Meski begitu, hingga kini Golkar tetap belum menentukan sikap. Beberapa senior partai termasuk Jusuf Kalla telah menunjukkan sikap mendukung Anies Baswedan.
Jusuf Kalla Tolak Wacana Munaslub Partai Golkar
Lebih jauh, Jusuf kalla mengaku tak setuju dengan wacana Musyawarah Nasional Luar Biasa atau Munaslub Partai Golkar. Menurut JK, seharusnya internal Partai Golkar bersatu.
Terutama saat ini pelaksanaan pemilu sudah tak lama lagi.Komisi Pemilihan Umum telah menetapkan pemilihan legislatif dan pemilihan presiden digelar pada 14 Februari 2024.
Selain itu JK juga menyinggung soal biaya politik. Ia menyebut untuk bisa menjadi ketua umum partai di zaman sekarang dibutuhkan modal yang tidak sedikit.
"Kalau sekarang Anda ingin menjadi ketua umum Golkar, jangan harap kalau Anda tidak punya modal Rp 500 - 600 miliar," kata Jusuf Kalla.
Jusuf Kalla yang pernah menduduki posisi Ketua Umum Partai Golkar pada 2004 hingga 2009 itu mengatakan, modal tersebut dibutuhkan untuk hampir semua partai politik saat ini. Kondisi ini akan sedikit berbeda untuk partai yang masih di bawah kendali pendiri seperti Partai Demokrasi Indonesia Perjuangan dan Partai Nasional Demokrat.
Lebih jauh Jusuf Kalla menjelaskan besarnya dana yang dibutuhkan untuk bisa duduk di posisi Ketua Umum Golkar lantaran partai tersebut sudah go publik. Dana yang besar dibutuhkan untuk mobilisasi dan akomodasi menyelenggarakan pemilihan.
"Kalau dulu hanya ganti, kalau sekarang wah, jadi itulah," kata Jusuf Kalla.

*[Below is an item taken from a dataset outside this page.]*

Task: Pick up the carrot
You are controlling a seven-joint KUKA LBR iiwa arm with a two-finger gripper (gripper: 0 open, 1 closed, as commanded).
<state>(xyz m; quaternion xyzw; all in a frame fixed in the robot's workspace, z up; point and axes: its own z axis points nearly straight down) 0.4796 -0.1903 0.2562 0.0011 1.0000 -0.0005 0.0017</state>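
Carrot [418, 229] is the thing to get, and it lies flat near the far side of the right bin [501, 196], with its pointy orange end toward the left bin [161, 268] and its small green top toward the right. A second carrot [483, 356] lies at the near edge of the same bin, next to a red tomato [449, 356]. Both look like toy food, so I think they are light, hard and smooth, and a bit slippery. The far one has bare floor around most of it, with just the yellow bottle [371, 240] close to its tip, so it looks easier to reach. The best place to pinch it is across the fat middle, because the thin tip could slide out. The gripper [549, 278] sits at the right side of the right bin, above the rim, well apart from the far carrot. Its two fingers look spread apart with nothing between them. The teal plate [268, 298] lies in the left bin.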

Pernyataan yang disampaikan Jusuf Kalla ini tak lepas dari wacana musyawarah luar biasa yang sedang bergulir di internal Golkar. Beberapa senior partai berlambang beringin itu mendorong dilaksanakannya Musyawarah Nasional Luar Biasa atau Munaslub untuk mendepak Airlangga Hartarto dari posisi Ketua Umum.
Beberapa nama bahkan telah dimunculkan untuk menggantikan posisi Menteri Koordinator Bidang Perekonomian itu. Nama-nama yang muncul adalah Menteri Koordinator Bidang Kemaritiman dan Investasi Luhut Binsar Pandjaitan, Kepala Badan Koordinasi Penanaman Modal Bahlil Lahadalia, dan Ketua Majelis Permusyawaratan Rakyat Bambang Soesatyo.